After a minute of stumbling through the dark, we turn a bend and see faint gray light filtering in—a maintenance grate, half-submerged in rainwater runoff. Beyond it, the night sky is visible. That must be the exit. The grate is large enough for us to squeeze through, but currently latched shut with a corroded chain and padlock on our side.

I holster my pistol and grasp the chain. One good pull with my augmented arm might snap it. I brace and yank. The servos in my arm whine and then crack—the chain splits, the rusted links giving way. I fling the gate open. Fresh air pours in, laced with the scent of garbage and city rain.

"After you," I gesture wryly. Martinez grunts and limps through the opening. I clamber out after, into a narrow alley slick with rain and filth. Overhead, the night bleeds neon from distant signs, reflecting puddles in toxic pinks and greens. We're out. We're actually out.

Behind us, the secret tunnel yawns like the maw of some beast, but no one seems to be following immediately. Maybe Snake-Oil's mercs decided we weren't worth a chase into the sewers in the middle of a storm. Or maybe they're circling around to intercept elsewhere. Either way, we can't stay here.

I take one shaky breath, the cool rain plastering my hair to my forehead. My limbs feel like lead now that the rush of battle is fading. Martinez looks not much better—he's pale under the streetlamp glow, one hand pressed to his side where I suspect he's bleeding under that jacket. But his eyes meet mine, and there's a fierce light in them.

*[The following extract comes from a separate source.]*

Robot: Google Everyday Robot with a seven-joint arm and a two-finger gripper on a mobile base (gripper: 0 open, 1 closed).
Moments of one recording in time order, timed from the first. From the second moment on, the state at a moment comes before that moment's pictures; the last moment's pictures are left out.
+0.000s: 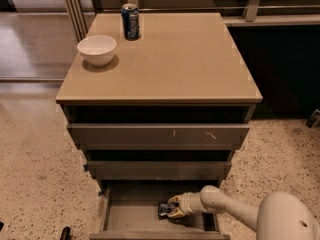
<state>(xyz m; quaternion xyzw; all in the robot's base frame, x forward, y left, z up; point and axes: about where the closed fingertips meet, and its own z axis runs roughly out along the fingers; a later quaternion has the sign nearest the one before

"You saved my ass, Bale," he rasps. "Didn't think I'd see daylight again." He extends a hand, slick with blood and rain.

I clasp it firmly. "Likewise. You holding together?"

He shrugs with a wince. "I've had worse." A blatant lie, but I let it slide. We share a brief, weary smirk. Both of us are half-dead, clinging to life out of sheer spite.

Above the distant wail of sirens and hum of the city, I hear a new sound—rotors. Possibly a police drone or private security chopper, drawn by the gunfire back at Silvio's compound. We definitely don't want to be here when they arrive.

"We gotta disappear," I say, already guiding him down the alley, away from the warehouse. "Quick and quiet."

Martinez nods, and together, supporting each other, we vanish into the labyrinthine backstreets. Heavy rain washes the blood from our clothes, but it can't wash away the grim knowledge hanging between us: Silvio is gone, Snake-Oil has taken everything, and something bigger is at play. I feel the hard outline of the data shard pressed against my chest in my coat pocket. Whatever's on it, Silvio thought it was worth hiding. Worth dying for, maybe. Once we're safe, I'm going to find out why.

For now, we fade into the neon-soaked darkness, two battered ghosts slipping free of the graveyard that was once Pizza Plaza. The night is far from over.